The Notes bear no interest except upon an event of default, at which point interest accrues at 12% per annum on overdue amounts. The Notes mature three months from disbursement of the loan proceeds. Disbursement is conditioned upon the filing of a registration statement with the Securities and Exchange Commission registering shares of the Company’s common stock issuable under the Purchase Agreement dated May 30, 2025, with Helena Global Investment Opportunities 1 Ltd.

 

The Company is required to apply 50% of net proceeds from sales of common stock under the Purchase Agreement to repay the Notes on a pro rata basis. The Notes also contain mandatory prepayment provisions requiring immediate repayment using proceeds from any debt issuances other than permitted debt.

 

The Notes contain additional customary representations, warranties, affirmative and negative covenants, and events of default. The negative covenants include restrictions on incurring additional indebtedness (other than permitted debt) and creating liens on Company assets, subject to customary exceptions. The Notes include equal treatment provisions requiring proportionate treatment of both Notes with respect to amendments, waivers, and payments.

 

The foregoing descriptions of the Notes do not purport to be complete and are qualified in their entirety by the terms and conditions thereof, the forms of which are filed herewith as Exhibit 10.1 and 10.2 and are incorporated into this Item 1.01 by reference.

 

Item 2.03 Creation of a Direct Financial Obligation or an Obligation under an Off-Balance Sheet Arrangement of a Registrant

 

The information set forth in Item 1.01 of this Current Report on Form 8-K is incorporated by reference into this Item 2.03.

 

Item 9.01 Financial Statements and Exhibits.

 

  (d) Exhibits.

 

Exhibit No.   Description
10.1   Skyfall Promissory Note dated October 22, 2025
10.2   YBR Promissory Note dated October 22, 2025
104   Cover Page Interactive Data File (embedded within the Inline XBRL document).

 

2

 

 

SIGNATURE

 

Pursuant to the requirements of the Securities Exchange Act of 1934, the Registrant has duly caused this report to be signed on its behalf by the undersigned hereunto duly authorized.

 

  XCF GLOBAL, INC.
     
  By: /s/ Simon Oxley
  Name: Simon Oxley
  Title: Chief Financial Officer

 

Date: October 27, 2025

 

3

 

 

FAQ

What financing did XCF Global (SAFX) announce?

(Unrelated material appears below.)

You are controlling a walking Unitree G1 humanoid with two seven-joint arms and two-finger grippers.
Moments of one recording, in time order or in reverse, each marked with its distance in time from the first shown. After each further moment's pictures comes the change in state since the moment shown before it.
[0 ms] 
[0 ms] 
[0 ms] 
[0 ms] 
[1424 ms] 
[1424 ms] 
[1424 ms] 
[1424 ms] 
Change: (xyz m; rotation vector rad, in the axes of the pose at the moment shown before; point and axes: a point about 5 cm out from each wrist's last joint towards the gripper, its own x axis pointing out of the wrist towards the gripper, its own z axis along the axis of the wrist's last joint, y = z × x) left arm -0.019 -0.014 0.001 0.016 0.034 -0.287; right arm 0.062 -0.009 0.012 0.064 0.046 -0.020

The company entered two promissory notes with institutional lenders, each at $560,000 principal, for an aggregate of $1,120,000.

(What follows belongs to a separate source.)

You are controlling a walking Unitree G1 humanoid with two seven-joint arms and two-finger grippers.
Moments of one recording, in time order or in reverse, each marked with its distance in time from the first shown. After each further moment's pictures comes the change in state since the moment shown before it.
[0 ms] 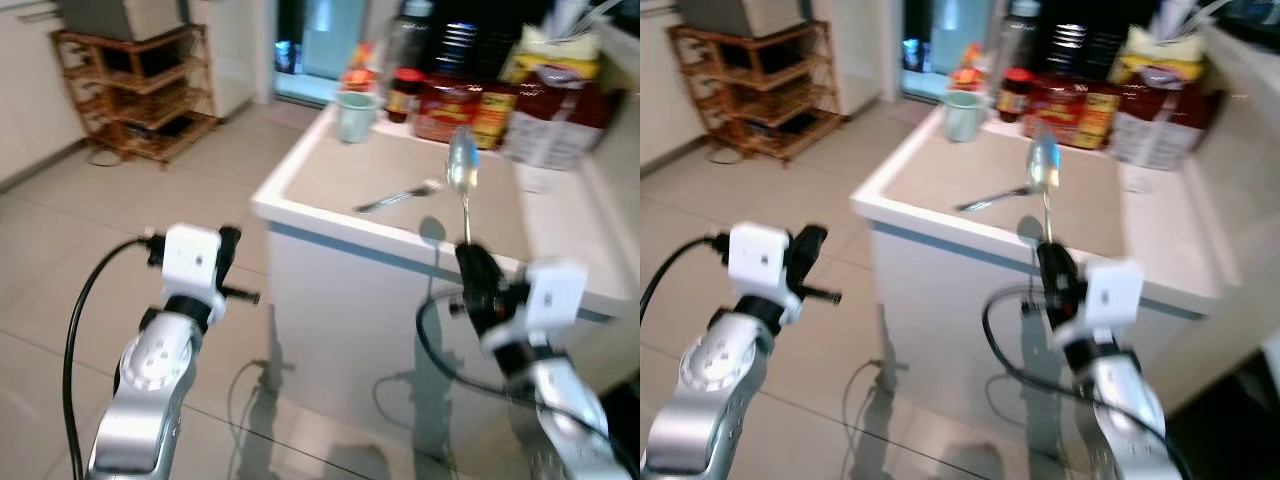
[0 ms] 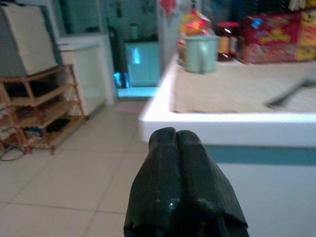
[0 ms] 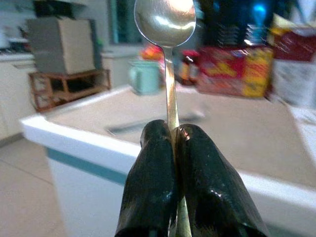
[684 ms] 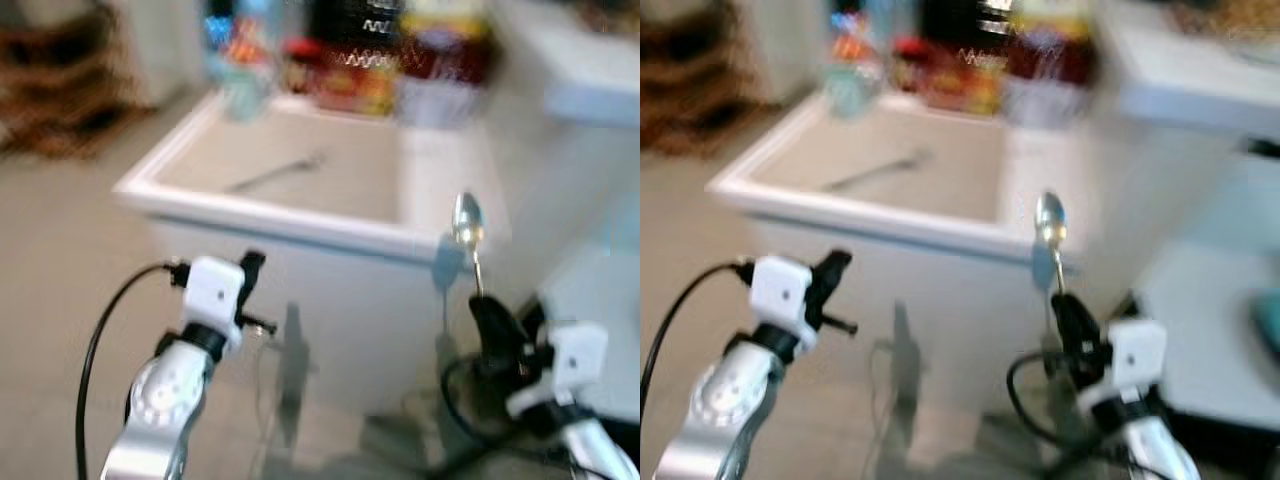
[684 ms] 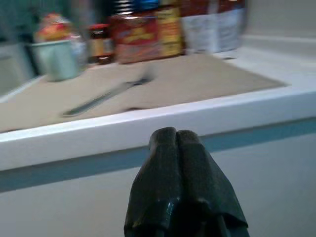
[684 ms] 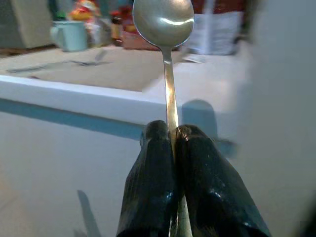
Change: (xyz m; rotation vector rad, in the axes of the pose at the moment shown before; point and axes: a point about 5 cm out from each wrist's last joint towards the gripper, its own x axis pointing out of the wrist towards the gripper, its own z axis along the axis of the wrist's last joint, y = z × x) left arm -0.015 -0.019 -0.007 0.038 -0.032 -0.129; right arm -0.041 -0.015 -0.023 -0.003 0.070 0.088
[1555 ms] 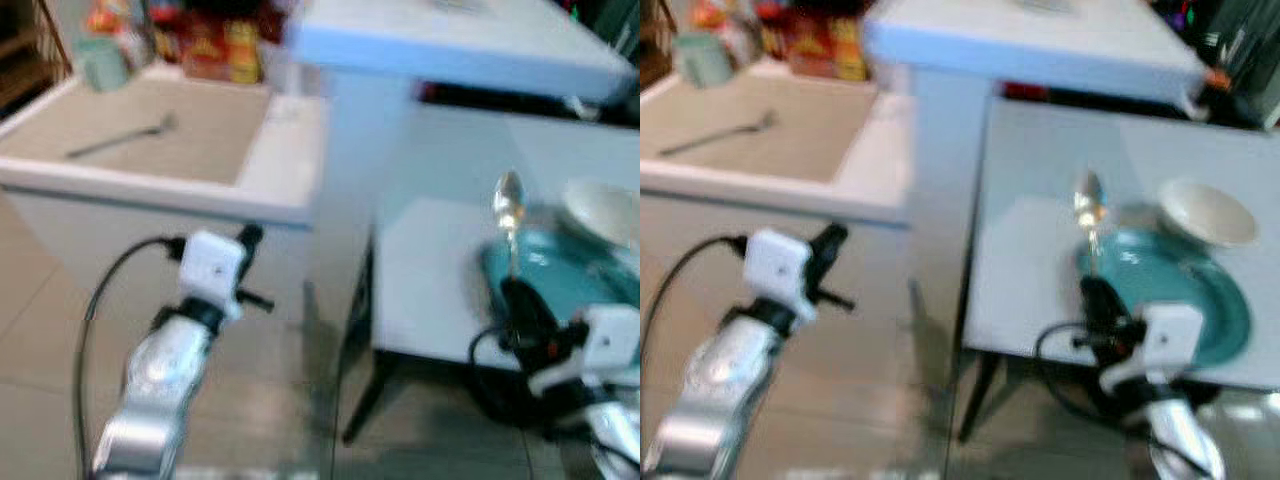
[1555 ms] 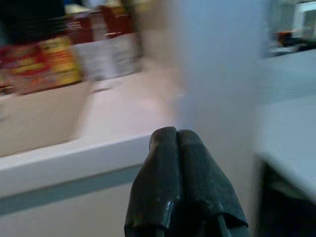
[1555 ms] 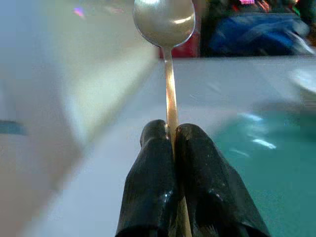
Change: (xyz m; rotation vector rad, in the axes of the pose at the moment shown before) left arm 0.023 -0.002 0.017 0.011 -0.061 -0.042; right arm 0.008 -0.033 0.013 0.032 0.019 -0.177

How much cash will XCF Global receive from the notes?

Each note includes a $60,000 original issue discount, resulting in $1,000,000 aggregate net proceeds.

What are the interest and maturity terms of the notes?

They bear no interest unless in default, when overdue amounts accrue at 12% per annum, and mature three months from disbursement.

What conditions must be met before disbursement?

Disbursement requires filing a registration statement registering shares issuable under the May 30, 2025 Purchase Agreement with Helena Global Investment Opportunities 1 Ltd.

How will the notes be repaid?

The company must apply 50% of net proceeds from common stock sales under the Purchase Agreement to repay the notes pro rata, with mandatory prepayment from non‑permitted debt proceeds.

Do the notes include covenants or other protections?

Yes. They include customary representations, warranties, affirmative and negative covenants limiting additional indebtedness and liens, and equal treatment provisions.